Thank GOD! I had no idea. It took about ten days to start to feel the results, and I am only on week three… but it is incredible! The brain fog is all but gone. My energy levels are back to the way they were years ago! I have lost 15 lbs in less than three weeks! (That also has to do with a daily work out regiment and lack of appetite due to outside events) the anxiety and depression are still lingering here and there but totally controllable and not completely taking over my entire day. And my sex drive… well I am starting to feel my body again! I walk up straight with my shoulders back. The numb feeling that was through my body has all but disappeared. My sex drive is back, I feel sexy and wanting again. I am also doing a daily yoga regiment, movement has always helped me be in my body.
All this after only 3 weeks?! I am so grateful to have followed the advice of another 42 year old female friend and get medical help and treatment. Although I still very much need and am using talk therapy and somatic therapy for my very real ptsd.
Why are women my age not talking about this!? I had no idea I could be peri menopausal at 40. The combination of adrenal fatigue and multiple recent high doses of cortisol did not help. I am not miraculously healed, there is still a lot of work to do, but at least I have a strong head start. Which should only get stronger in the upcoming weeks and months as my body settles back in to its normal hormonal levels.
For the past week I have been reaching out to ALL of my girlfriends ages 35-55 about this and many have been feeling the same way (a few men too). Many thought nothing of it as it sneaks up and feels like something you can work through in just your mind. Hormonal imbalances are a real thing in BOTH sexes as you approach your mid life (40s-50s), and can be medically diagnosed with a simple blood panel. And treated.

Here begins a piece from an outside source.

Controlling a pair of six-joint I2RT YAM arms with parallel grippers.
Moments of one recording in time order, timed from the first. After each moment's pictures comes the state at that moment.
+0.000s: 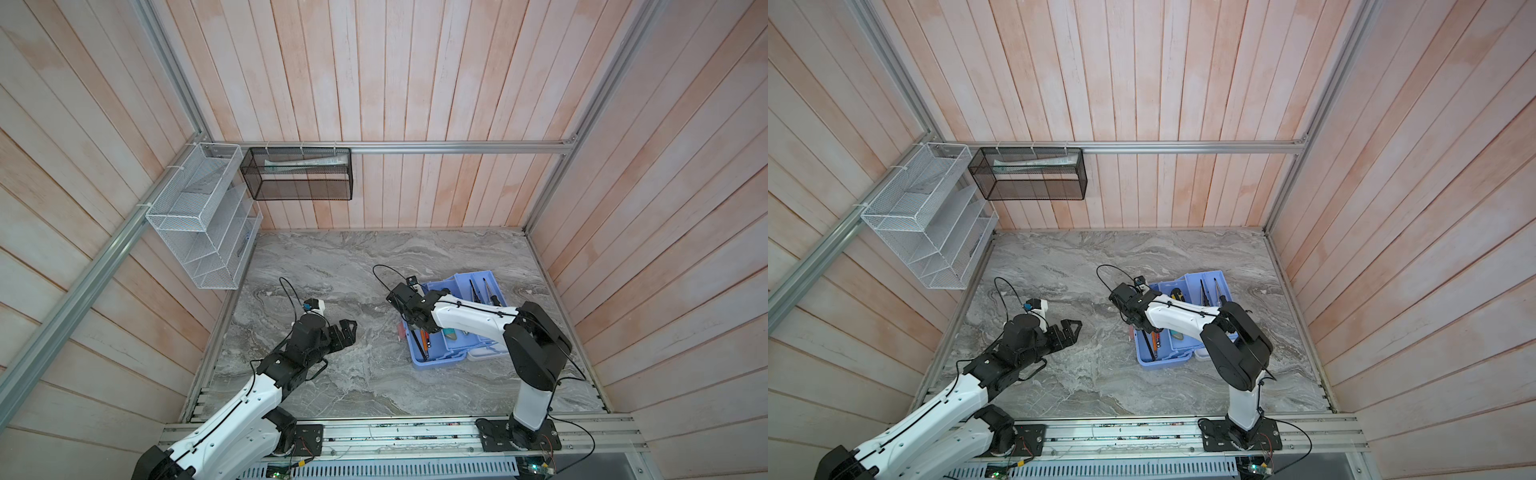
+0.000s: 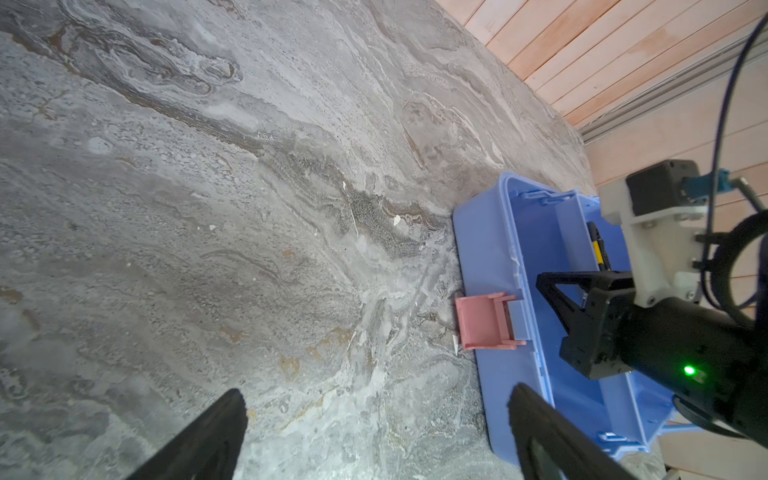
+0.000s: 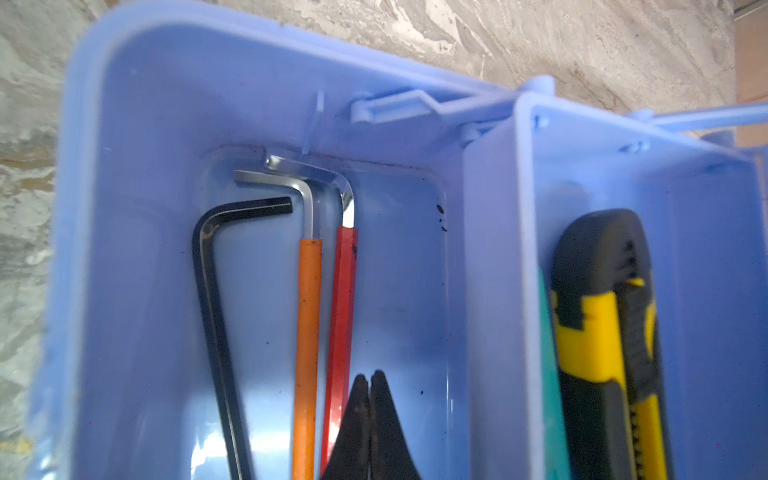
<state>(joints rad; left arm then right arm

Everyone needs to know this. It’s not you… you are not going crazy. Go consult your doctor, blood panels should be a least once a year thing anyway as we age. I am going to have to quickly get over my fear of needles.
Unfortunately this is not a quick and easy fix I will probably be on some sort of hormone cocktail for the rest of my life. Much like my mother whom has had thyroid cancer. But it is far better than living in the place of despair and confusion.
Looking forward to this journey and getting my life and JOY back.
..inspired by Molly Jiménez to tell my story
Thank you. Your strength through your own impossible journey is truly inspiring. I love you.